*WORK INSTRUCTION*: Reproduce all the entries exactly.

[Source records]
--------------------

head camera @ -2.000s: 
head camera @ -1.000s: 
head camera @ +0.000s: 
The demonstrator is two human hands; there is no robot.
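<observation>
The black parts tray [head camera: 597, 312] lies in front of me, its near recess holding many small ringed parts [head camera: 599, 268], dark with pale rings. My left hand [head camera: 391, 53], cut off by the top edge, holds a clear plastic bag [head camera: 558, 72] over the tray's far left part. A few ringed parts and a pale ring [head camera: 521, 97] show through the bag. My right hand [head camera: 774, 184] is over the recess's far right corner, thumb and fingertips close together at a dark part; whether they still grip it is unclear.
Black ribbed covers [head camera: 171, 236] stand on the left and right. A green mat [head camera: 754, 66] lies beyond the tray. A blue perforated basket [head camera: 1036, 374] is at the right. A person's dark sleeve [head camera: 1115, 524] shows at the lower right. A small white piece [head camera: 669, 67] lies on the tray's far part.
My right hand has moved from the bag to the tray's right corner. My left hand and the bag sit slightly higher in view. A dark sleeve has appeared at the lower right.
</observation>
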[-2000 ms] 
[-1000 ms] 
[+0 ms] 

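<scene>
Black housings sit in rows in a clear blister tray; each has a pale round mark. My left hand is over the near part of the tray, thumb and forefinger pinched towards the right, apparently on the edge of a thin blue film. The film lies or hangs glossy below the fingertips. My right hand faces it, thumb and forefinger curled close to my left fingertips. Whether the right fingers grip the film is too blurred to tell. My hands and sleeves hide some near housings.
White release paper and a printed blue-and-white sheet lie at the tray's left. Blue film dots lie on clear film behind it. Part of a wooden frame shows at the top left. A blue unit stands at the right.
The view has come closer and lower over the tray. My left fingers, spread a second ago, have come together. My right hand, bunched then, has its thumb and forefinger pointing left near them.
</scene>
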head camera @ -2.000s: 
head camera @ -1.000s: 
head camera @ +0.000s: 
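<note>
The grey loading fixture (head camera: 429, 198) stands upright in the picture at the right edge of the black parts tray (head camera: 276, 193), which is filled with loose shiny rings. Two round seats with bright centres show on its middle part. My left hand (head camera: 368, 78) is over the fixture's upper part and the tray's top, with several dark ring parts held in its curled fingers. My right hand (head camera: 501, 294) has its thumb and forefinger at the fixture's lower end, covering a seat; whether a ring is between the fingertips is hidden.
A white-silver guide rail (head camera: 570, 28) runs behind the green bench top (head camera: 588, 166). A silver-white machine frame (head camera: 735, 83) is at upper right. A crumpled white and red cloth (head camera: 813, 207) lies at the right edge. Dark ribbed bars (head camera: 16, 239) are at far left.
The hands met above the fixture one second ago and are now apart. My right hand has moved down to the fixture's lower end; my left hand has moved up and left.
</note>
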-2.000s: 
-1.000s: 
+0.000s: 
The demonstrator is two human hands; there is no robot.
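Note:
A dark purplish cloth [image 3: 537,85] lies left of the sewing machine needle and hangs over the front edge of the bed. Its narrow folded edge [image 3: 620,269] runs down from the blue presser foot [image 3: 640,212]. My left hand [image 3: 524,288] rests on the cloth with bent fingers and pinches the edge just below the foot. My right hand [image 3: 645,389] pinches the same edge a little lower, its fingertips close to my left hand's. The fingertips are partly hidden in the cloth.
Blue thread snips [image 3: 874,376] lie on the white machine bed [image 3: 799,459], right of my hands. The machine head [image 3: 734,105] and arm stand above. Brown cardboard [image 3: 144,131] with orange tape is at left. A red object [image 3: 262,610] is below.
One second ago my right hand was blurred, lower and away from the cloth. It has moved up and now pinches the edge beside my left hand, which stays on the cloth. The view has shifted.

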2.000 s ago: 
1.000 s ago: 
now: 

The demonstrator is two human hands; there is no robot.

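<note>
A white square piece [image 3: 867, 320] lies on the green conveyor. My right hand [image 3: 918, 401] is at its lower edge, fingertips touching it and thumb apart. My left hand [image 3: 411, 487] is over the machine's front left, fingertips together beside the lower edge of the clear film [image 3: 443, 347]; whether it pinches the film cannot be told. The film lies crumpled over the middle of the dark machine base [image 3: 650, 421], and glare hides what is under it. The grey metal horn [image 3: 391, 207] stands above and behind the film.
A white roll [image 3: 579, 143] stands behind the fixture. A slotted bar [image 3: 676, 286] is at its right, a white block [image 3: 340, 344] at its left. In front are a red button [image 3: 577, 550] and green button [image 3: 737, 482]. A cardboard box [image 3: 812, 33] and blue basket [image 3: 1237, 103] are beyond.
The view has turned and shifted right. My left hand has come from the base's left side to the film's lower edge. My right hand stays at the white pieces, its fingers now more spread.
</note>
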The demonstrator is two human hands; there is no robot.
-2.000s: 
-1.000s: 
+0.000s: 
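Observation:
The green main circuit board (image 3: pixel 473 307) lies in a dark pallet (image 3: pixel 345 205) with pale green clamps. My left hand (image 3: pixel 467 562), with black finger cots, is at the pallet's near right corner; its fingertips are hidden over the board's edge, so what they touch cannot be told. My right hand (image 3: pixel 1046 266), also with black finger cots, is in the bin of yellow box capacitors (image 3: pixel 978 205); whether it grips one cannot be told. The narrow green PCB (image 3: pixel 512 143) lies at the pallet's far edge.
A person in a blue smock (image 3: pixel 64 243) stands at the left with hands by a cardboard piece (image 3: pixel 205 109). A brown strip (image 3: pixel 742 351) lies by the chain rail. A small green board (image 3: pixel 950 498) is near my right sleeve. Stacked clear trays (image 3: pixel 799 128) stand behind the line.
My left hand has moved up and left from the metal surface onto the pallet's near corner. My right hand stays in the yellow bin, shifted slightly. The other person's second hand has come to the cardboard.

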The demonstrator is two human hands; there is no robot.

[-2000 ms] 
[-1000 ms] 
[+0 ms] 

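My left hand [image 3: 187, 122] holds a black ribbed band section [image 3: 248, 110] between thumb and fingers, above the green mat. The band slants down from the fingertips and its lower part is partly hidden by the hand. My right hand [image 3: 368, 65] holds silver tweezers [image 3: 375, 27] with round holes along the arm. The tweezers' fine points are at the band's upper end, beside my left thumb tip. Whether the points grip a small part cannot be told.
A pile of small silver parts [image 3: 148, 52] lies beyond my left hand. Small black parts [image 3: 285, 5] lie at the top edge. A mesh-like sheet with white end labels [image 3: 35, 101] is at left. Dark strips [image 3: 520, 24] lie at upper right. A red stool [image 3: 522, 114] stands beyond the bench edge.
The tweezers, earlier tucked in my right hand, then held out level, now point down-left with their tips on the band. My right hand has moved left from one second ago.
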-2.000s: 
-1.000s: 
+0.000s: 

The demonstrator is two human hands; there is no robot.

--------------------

*THE ANSWER*:
head camera @ -2.000s: 
head camera @ -1.000s: 
head camera @ +0.000s: 
The demonstrator is two human hands; there is no robot.
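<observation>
The black parts tray [head camera: 597, 312] lies in front of me, its near recess holding many small ringed parts [head camera: 599, 268], dark with pale rings. My left hand [head camera: 391, 53], cut off by the top edge, holds a clear plastic bag [head camera: 558, 72] over the tray's far left part. A few ringed parts and a pale ring [head camera: 521, 97] show through the bag. My right hand [head camera: 774, 184] is over the recess's far right corner, thumb and fingertips close together at a dark part; whether they still grip it is unclear.
Black ribbed covers [head camera: 171, 236] stand on the left and right. A green mat [head camera: 754, 66] lies beyond the tray. A blue perforated basket [head camera: 1036, 374] is at the right. A person's dark sleeve [head camera: 1115, 524] shows at the lower right. A small white piece [head camera: 669, 67] lies on the tray's far part.
My right hand has moved from the bag to the tray's right corner. My left hand and the bag sit slightly higher in view. A dark sleeve has appeared at the lower right.
</observation>
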[-2000 ms] 
[-1000 ms] 
[+0 ms] 

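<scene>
Black housings sit in rows in a clear blister tray; each has a pale round mark. My left hand is over the near part of the tray, thumb and forefinger pinched towards the right, apparently on the edge of a thin blue film. The film lies or hangs glossy below the fingertips. My right hand faces it, thumb and forefinger curled close to my left fingertips. Whether the right fingers grip the film is too blurred to tell. My hands and sleeves hide some near housings.
White release paper and a printed blue-and-white sheet lie at the tray's left. Blue film dots lie on clear film behind it. Part of a wooden frame shows at the top left. A blue unit stands at the right.
The view has come closer and lower over the tray. My left fingers, spread a second ago, have come together. My right hand, bunched then, has its thumb and forefinger pointing left near them.
</scene>
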head camera @ -2.000s: 
head camera @ -1.000s: 
head camera @ +0.000s: 
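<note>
The grey loading fixture (head camera: 429, 198) stands upright in the picture at the right edge of the black parts tray (head camera: 276, 193), which is filled with loose shiny rings. Two round seats with bright centres show on its middle part. My left hand (head camera: 368, 78) is over the fixture's upper part and the tray's top, with several dark ring parts held in its curled fingers. My right hand (head camera: 501, 294) has its thumb and forefinger at the fixture's lower end, covering a seat; whether a ring is between the fingertips is hidden.
A white-silver guide rail (head camera: 570, 28) runs behind the green bench top (head camera: 588, 166). A silver-white machine frame (head camera: 735, 83) is at upper right. A crumpled white and red cloth (head camera: 813, 207) lies at the right edge. Dark ribbed bars (head camera: 16, 239) are at far left.
The hands met above the fixture one second ago and are now apart. My right hand has moved down to the fixture's lower end; my left hand has moved up and left.
</note>
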-2.000s: 
-1.000s: 
+0.000s: 
The demonstrator is two human hands; there is no robot.
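Note:
A dark purplish cloth [image 3: 537,85] lies left of the sewing machine needle and hangs over the front edge of the bed. Its narrow folded edge [image 3: 620,269] runs down from the blue presser foot [image 3: 640,212]. My left hand [image 3: 524,288] rests on the cloth with bent fingers and pinches the edge just below the foot. My right hand [image 3: 645,389] pinches the same edge a little lower, its fingertips close to my left hand's. The fingertips are partly hidden in the cloth.
Blue thread snips [image 3: 874,376] lie on the white machine bed [image 3: 799,459], right of my hands. The machine head [image 3: 734,105] and arm stand above. Brown cardboard [image 3: 144,131] with orange tape is at left. A red object [image 3: 262,610] is below.
One second ago my right hand was blurred, lower and away from the cloth. It has moved up and now pinches the edge beside my left hand, which stays on the cloth. The view has shifted.
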
2.000 s ago: 
1.000 s ago: 
now: 

The demonstrator is two human hands; there is no robot.

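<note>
A white square piece [image 3: 867, 320] lies on the green conveyor. My right hand [image 3: 918, 401] is at its lower edge, fingertips touching it and thumb apart. My left hand [image 3: 411, 487] is over the machine's front left, fingertips together beside the lower edge of the clear film [image 3: 443, 347]; whether it pinches the film cannot be told. The film lies crumpled over the middle of the dark machine base [image 3: 650, 421], and glare hides what is under it. The grey metal horn [image 3: 391, 207] stands above and behind the film.
A white roll [image 3: 579, 143] stands behind the fixture. A slotted bar [image 3: 676, 286] is at its right, a white block [image 3: 340, 344] at its left. In front are a red button [image 3: 577, 550] and green button [image 3: 737, 482]. A cardboard box [image 3: 812, 33] and blue basket [image 3: 1237, 103] are beyond.
The view has turned and shifted right. My left hand has come from the base's left side to the film's lower edge. My right hand stays at the white pieces, its fingers now more spread.
</note>
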The demonstrator is two human hands; there is no robot.
-2.000s: 
-1.000s: 
+0.000s: 
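Observation:
The green main circuit board (image 3: pixel 473 307) lies in a dark pallet (image 3: pixel 345 205) with pale green clamps. My left hand (image 3: pixel 467 562), with black finger cots, is at the pallet's near right corner; its fingertips are hidden over the board's edge, so what they touch cannot be told. My right hand (image 3: pixel 1046 266), also with black finger cots, is in the bin of yellow box capacitors (image 3: pixel 978 205); whether it grips one cannot be told. The narrow green PCB (image 3: pixel 512 143) lies at the pallet's far edge.
A person in a blue smock (image 3: pixel 64 243) stands at the left with hands by a cardboard piece (image 3: pixel 205 109). A brown strip (image 3: pixel 742 351) lies by the chain rail. A small green board (image 3: pixel 950 498) is near my right sleeve. Stacked clear trays (image 3: pixel 799 128) stand behind the line.
My left hand has moved up and left from the metal surface onto the pallet's near corner. My right hand stays in the yellow bin, shifted slightly. The other person's second hand has come to the cardboard.
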
The demonstrator is two human hands; there is no robot.

[-2000 ms] 
[-1000 ms] 
[+0 ms] 

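My left hand [image 3: 187, 122] holds a black ribbed band section [image 3: 248, 110] between thumb and fingers, above the green mat. The band slants down from the fingertips and its lower part is partly hidden by the hand. My right hand [image 3: 368, 65] holds silver tweezers [image 3: 375, 27] with round holes along the arm. The tweezers' fine points are at the band's upper end, beside my left thumb tip. Whether the points grip a small part cannot be told.
A pile of small silver parts [image 3: 148, 52] lies beyond my left hand. Small black parts [image 3: 285, 5] lie at the top edge. A mesh-like sheet with white end labels [image 3: 35, 101] is at left. Dark strips [image 3: 520, 24] lie at upper right. A red stool [image 3: 522, 114] stands beyond the bench edge.
The tweezers, earlier tucked in my right hand, then held out level, now point down-left with their tips on the band. My right hand has moved left from one second ago.
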-2.000s: 
-1.000s: 
+0.000s: 

The demonstrator is two human hands; there is no robot.

The answer given is complete.